Его голубые глаза потемнели.

— Я не хотел тебя обидеть.

— Люди часто делают то, чего вовсе не хотели делать. — Джолетта избегала смотреть на него.

Мимо них проехала машина, из которой доносились громкие звуки музыки и взрывы смеха. Но Роун и Джолетта ничего не замечали вокруг, погруженные в свои мысли.

— Если ты хочешь избавиться от меня, то не обязательно ждать конца поездки, — произнес Роун, делая над собой усилие.

Джолетта посмотрела на него. В свете уличных фонарей его лицо казалось немного бледным, но по-прежнему суровым и непроницаемым.

— В самом деле? — спросила она.

— Начиная с этой минуты.

Слова молодого человека прозвучали твердо и непреклонно. Джолетте не хотелось испытывать его терпение, однако это нужно было сделать.

Она отступила на шаг — Роун не сдвинулся с места. Еще на шаг — он сунул руки в карманы.
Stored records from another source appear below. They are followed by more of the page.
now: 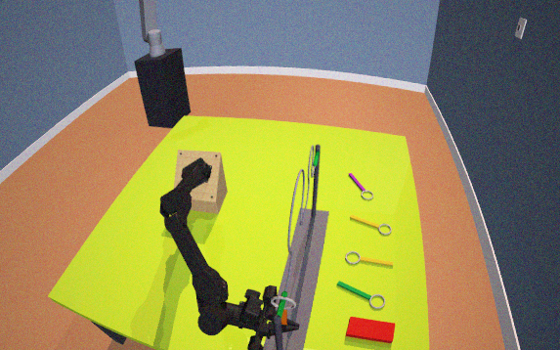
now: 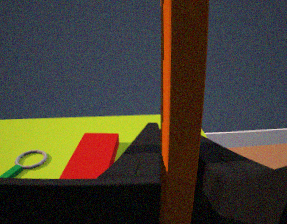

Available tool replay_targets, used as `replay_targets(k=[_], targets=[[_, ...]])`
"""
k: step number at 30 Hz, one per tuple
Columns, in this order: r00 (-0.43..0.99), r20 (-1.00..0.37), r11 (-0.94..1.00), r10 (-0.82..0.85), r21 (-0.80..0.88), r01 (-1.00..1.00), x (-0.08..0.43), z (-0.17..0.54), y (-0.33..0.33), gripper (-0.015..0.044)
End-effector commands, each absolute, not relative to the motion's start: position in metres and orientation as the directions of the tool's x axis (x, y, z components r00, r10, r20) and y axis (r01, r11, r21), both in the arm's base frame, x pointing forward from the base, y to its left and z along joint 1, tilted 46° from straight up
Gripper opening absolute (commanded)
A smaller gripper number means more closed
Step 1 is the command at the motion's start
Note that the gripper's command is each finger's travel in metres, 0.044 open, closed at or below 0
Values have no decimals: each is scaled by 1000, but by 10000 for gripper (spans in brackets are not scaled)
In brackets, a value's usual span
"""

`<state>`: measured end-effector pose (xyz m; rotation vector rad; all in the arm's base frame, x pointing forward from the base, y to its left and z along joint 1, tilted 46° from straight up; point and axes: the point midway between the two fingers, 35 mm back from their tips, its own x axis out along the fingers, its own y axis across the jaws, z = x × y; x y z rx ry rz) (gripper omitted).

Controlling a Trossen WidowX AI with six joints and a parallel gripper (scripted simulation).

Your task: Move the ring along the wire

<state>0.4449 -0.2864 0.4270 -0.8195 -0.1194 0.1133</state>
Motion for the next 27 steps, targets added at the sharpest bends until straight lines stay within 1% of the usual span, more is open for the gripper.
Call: replay_targets(k=[1,4,27], targets=[[987,62,677,147,-734,-54,445,427,-286,-76],[987,62,677,147,-734,-54,445,427,-286,-150],[987,61,675,148,-735,-56,443,435,-274,-150]])
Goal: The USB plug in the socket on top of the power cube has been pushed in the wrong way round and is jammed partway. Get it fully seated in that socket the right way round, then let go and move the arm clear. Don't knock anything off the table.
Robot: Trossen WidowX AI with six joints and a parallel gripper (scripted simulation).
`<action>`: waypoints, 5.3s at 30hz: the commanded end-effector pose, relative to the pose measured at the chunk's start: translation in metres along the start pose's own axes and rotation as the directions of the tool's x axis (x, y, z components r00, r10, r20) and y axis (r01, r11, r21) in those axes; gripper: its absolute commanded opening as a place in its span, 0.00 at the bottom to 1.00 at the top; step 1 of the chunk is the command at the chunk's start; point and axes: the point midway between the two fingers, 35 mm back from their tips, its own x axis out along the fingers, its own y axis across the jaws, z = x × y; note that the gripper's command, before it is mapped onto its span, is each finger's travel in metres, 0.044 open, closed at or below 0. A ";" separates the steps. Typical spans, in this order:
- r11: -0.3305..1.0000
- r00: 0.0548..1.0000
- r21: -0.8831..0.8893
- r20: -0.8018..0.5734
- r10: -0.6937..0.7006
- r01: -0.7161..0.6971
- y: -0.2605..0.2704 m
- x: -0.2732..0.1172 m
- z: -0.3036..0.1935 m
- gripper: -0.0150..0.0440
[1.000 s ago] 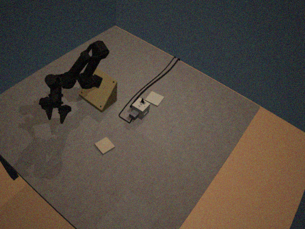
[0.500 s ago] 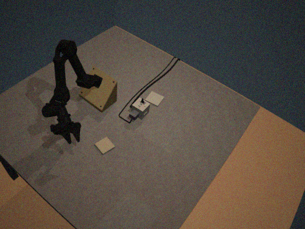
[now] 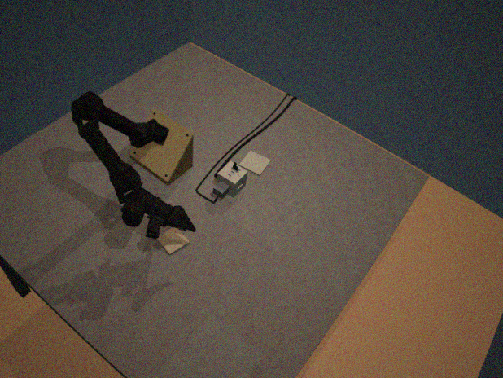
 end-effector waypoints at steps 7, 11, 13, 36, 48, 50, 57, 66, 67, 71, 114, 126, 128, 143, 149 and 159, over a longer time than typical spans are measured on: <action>0.649 0.829 -0.759 -0.329 -0.451 0.051 -0.002 0.060 -0.147 1.00; 0.404 0.737 -0.909 -0.341 -0.584 -0.101 -0.005 0.058 -0.198 1.00; 0.204 0.675 -0.957 -0.290 -0.678 -0.207 -0.011 0.057 -0.219 1.00; -0.575 0.512 -0.104 0.350 -0.785 -0.811 -0.020 0.034 -0.312 1.00; -0.575 0.512 -0.104 0.350 -0.785 -0.811 -0.025 0.037 -0.309 1.00; -0.575 0.512 -0.104 0.350 -0.785 -0.811 -0.026 0.038 -0.309 1.00; -0.575 0.512 -0.104 0.350 -0.785 -0.811 -0.032 0.042 -0.306 1.00; -0.576 0.512 -0.104 0.350 -0.784 -0.811 -0.039 0.047 -0.303 1.00; -0.576 0.512 -0.104 0.350 -0.784 -0.811 -0.040 0.047 -0.302 1.00; -0.576 0.512 -0.104 0.351 -0.784 -0.811 -0.043 0.049 -0.301 1.00; -0.576 0.512 -0.111 0.346 -0.786 -0.810 -0.041 0.048 -0.302 0.25; -0.576 0.512 -0.111 0.345 -0.787 -0.810 -0.035 0.044 -0.305 0.25; -0.576 0.512 -0.111 0.345 -0.787 -0.810 -0.034 0.044 -0.306 0.25; -0.576 0.512 -0.110 0.345 -0.787 -0.810 -0.026 0.038 -0.309 0.25; -0.576 0.512 -0.110 0.345 -0.787 -0.810 -0.023 0.036 -0.311 0.25; -0.576 0.512 -0.110 0.344 -0.787 -0.810 -0.018 0.033 -0.313 0.25</action>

— Тогда до свидания, — сказала она.

Он не ответил.

Джолетте не оставалось ничего другого, как повернуться и пойти прочь, что она и сделала. Но, уходя, она чувствовала, как в ее душе разрастается боль. Ей должно было стать легче, ведь она избавилась от него, не так ли? Она добилась того, чего хотела.

Хотела ли?

Роун смотрел, как Джолетта идет вниз по улице — выпрямив спину, расправив плечи, с высоко поднятой головой. Ему нравились ее изящество и достоинство, ее тонкий вкус. Ему нравилось даже, как она велела ему уйти. Господи, да он просто любит ее!

Хорошо бы ему ничего не знать об этих духах. А еще лучше, чтобы его мать ничего не знала о них. Прошло то время, когда он считал, что они могут принести огромный успех. Теперь ему нет дела до того, удастся восстановить их формулу или нет. Он даже думал: лучше бы они были утрачены навсегда. Ну и что, в самом деле? Всем хорошим вещам рано или поздно приходит конец.

Может быть, пришел конец и его отношениям с Джолеттой? Может, пора отойти в сторонку, заняться чем-нибудь еще, подумать о других вещах? Она не хочет, чтобы он был рядом, он ей не нужен.

Похоже, ему до нее никак не достучаться, не найти нужных слов и не придумать, как убедить ее в том, что она нужна ему ради нее самой. Он любит ее так сильно, что без нее его душа наполняется невыносимой болью, а сердце изнывает, словно под тяжестью пудовой гири.

Но ничего не поделаешь. Прощай, любовь.

По крайней мере, у него осталась та гвоздика.